*** SUPPLIED MATERIAL ***
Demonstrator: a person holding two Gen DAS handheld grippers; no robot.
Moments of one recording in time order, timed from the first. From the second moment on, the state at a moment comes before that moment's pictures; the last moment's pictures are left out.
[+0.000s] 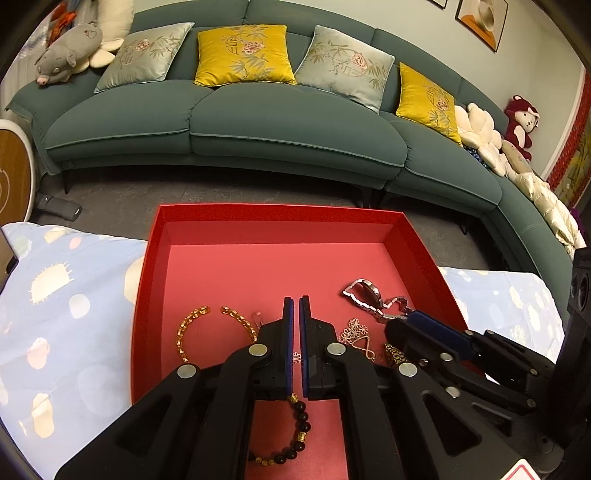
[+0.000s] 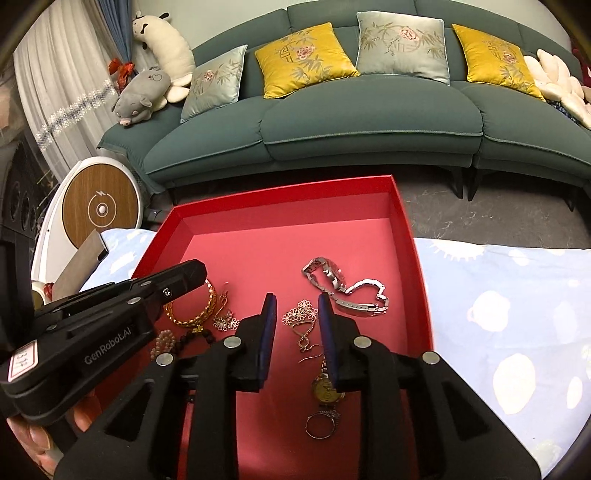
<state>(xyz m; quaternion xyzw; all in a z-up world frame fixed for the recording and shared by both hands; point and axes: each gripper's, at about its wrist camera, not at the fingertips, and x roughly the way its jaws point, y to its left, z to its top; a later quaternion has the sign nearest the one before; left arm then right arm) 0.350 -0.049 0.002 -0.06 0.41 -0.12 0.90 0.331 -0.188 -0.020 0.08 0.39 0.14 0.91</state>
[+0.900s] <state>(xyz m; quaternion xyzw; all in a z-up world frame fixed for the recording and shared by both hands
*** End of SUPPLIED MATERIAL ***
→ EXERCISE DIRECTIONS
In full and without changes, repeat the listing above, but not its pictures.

→ SOLUTION FOR THIS TASK
Demonstrator: a person holding two Gen DAS handheld grippers; no robot.
Moments of one recording in time order, timed from the first. From the second moment on, the state at a moment comes before that moment's pictures; the last moment's pictures are left out.
[+0.000s] 
[+0.000s] 
<state>(xyz m; quaternion xyzw; all in a z-up world frame fixed for the recording and shared by both hands; point and axes: each gripper's, at about its wrist camera, not at the fingertips, and x roughly the way its jaws point, y to its left, z to its top; a later quaternion has the sign nearest the one before; left arm then right arm) 0.350 -0.049 0.002 -0.06 0.41 -0.12 0.90 0.331 -0.188 -0.020 0.08 0.39 0.14 0.91</state>
[+0.900s] <state>(xyz m; quaternion xyzw; all in a z-up world frame fixed for the recording and shared by both hands

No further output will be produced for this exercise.